Go through the data and copy every line in which "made" appears.

[Stored entries]
# # #

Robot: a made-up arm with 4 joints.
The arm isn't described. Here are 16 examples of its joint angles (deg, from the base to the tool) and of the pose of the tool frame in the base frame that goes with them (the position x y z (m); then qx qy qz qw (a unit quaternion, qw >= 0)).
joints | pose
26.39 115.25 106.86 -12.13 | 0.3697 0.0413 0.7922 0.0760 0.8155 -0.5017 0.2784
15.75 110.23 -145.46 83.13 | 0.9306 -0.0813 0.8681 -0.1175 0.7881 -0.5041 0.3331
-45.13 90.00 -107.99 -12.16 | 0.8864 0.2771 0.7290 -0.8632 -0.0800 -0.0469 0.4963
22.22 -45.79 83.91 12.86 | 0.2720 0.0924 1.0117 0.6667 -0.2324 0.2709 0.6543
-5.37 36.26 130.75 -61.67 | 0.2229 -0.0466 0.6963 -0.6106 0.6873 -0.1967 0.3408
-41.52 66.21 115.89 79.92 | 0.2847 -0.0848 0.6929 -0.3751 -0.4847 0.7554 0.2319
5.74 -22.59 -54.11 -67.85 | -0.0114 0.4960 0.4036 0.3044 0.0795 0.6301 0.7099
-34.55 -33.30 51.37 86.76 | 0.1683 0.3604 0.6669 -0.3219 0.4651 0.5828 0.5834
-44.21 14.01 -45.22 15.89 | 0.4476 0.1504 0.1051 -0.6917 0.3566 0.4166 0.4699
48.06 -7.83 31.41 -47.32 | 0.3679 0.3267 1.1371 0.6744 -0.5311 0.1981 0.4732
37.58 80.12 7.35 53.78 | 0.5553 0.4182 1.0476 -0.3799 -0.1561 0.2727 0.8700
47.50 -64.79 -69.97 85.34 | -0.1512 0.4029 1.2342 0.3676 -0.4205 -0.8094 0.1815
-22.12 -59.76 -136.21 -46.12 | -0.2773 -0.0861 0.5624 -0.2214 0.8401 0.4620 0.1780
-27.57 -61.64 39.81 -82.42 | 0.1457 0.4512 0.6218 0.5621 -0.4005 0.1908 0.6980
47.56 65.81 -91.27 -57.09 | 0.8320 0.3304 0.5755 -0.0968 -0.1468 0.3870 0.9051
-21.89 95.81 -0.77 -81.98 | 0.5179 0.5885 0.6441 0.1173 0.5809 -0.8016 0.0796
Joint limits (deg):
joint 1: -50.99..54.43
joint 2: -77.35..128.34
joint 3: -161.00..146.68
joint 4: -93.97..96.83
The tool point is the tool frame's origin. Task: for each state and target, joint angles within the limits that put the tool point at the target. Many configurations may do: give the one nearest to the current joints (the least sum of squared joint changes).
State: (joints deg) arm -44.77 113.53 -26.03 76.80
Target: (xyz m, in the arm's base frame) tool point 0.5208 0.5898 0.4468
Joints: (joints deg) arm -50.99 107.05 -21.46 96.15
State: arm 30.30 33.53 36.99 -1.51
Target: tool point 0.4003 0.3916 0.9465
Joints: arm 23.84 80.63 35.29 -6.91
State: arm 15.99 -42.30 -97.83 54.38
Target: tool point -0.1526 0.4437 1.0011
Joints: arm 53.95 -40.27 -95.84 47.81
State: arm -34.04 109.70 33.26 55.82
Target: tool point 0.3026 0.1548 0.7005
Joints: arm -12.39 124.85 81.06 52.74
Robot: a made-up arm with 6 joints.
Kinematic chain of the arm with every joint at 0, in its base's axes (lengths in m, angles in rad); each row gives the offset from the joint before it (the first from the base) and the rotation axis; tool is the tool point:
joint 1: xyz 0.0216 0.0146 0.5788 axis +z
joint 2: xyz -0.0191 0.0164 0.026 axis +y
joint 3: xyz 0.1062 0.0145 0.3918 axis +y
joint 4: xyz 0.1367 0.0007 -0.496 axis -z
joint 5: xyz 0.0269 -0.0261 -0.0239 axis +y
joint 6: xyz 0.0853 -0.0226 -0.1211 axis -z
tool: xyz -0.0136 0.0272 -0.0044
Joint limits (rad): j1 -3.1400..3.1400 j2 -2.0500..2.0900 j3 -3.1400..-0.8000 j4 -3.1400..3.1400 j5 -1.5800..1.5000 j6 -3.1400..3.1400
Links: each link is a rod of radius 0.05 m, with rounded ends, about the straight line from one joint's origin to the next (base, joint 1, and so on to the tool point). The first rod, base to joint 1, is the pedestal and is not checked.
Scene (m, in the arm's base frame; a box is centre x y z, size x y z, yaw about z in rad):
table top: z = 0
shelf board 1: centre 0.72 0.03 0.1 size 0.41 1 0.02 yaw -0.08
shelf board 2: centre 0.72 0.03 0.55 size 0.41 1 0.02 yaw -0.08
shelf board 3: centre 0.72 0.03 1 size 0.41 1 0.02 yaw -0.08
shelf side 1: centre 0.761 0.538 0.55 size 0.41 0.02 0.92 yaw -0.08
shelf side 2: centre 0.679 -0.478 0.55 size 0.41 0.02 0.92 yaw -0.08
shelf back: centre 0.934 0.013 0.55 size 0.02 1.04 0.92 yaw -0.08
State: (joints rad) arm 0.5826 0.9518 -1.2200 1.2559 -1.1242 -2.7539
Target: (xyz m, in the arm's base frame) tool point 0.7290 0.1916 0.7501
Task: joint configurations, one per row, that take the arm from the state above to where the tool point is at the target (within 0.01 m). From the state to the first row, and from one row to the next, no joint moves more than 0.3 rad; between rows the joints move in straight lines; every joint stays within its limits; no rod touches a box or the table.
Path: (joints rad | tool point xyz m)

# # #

COMPLETED TASK:
Robot: a made-up arm with 4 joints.
Robot: a made-up arm with 6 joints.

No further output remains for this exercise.